I have a emac that I can't get the CD drawer to open. If you press the eject button it sounds like it is starting to eject but then a message comes up saying disk error and then quits. I do not want to try and force the drawer open. I do not see a little hole on the front to stick a paper clip in to make it open. Anyone have a suggestion I can try? Thanks


----------



## emoxley (Jan 6, 2004)

Have you tried dragging the desktop icon, for cd in drawer, to the trashcan?
With the older OS', you could highlight the cd icon (single click), and push the "Command" key and the "Y" key, at the same time. This meant "Put Away". Don't know if it still works with OSX.............
Good luck!


----------



## Aphrog (Oct 11, 2005)

Thanks for the idea. Yes I have tried that but it still will not eject. Still get the disk error message.


----------



## zoombini (Aug 18, 2003)

There should be a hole on the CD drive to force the drive open. The hole is on the front black part (near the 'open drive' button. Try re-booting and then dragging icon to the trash. There is probably a terminal command to force it open but maybe someone else will no this.


----------



## Aphrog (Oct 11, 2005)

I know about the hole in the CD to force it open. But I do not see a hole on this emac. I'll try the reboot. Thanks for the idea.


----------



## slarti (Jan 18, 2005)

Also, in OSX you can select the Icon of the CD and hit APPLE+E to eject but this sounds like a hardware problem


----------



## macguru (Oct 9, 2005)

1-800-SOS-APPL unless an Apple Store is within driving distance.
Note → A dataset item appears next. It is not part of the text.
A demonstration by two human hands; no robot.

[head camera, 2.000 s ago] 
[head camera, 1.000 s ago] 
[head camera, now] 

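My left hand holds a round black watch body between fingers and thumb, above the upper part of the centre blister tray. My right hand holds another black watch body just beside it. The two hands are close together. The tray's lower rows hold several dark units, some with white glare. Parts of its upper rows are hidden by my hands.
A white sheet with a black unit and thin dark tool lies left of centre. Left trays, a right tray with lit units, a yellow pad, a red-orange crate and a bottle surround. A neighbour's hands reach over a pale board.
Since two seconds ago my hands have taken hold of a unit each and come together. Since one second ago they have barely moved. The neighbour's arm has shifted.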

Thanks.......


----------



## ddrmaniac (Oct 16, 2005)

What CD did you put in? Many CDs like music CDs that have encryption and prevent ripping can cause this. There is a keystroke I believe at startup that forces the CD drive to open. I unfortunately don't know it off by hand...


----------



## macguru (Oct 9, 2005)

is here by Doctor Mac Bob LeVitus

http://www.osxfaq.com/dailytips/08-2002/08-12.ws

Thank you. If it does not work for you something likely is broken


----------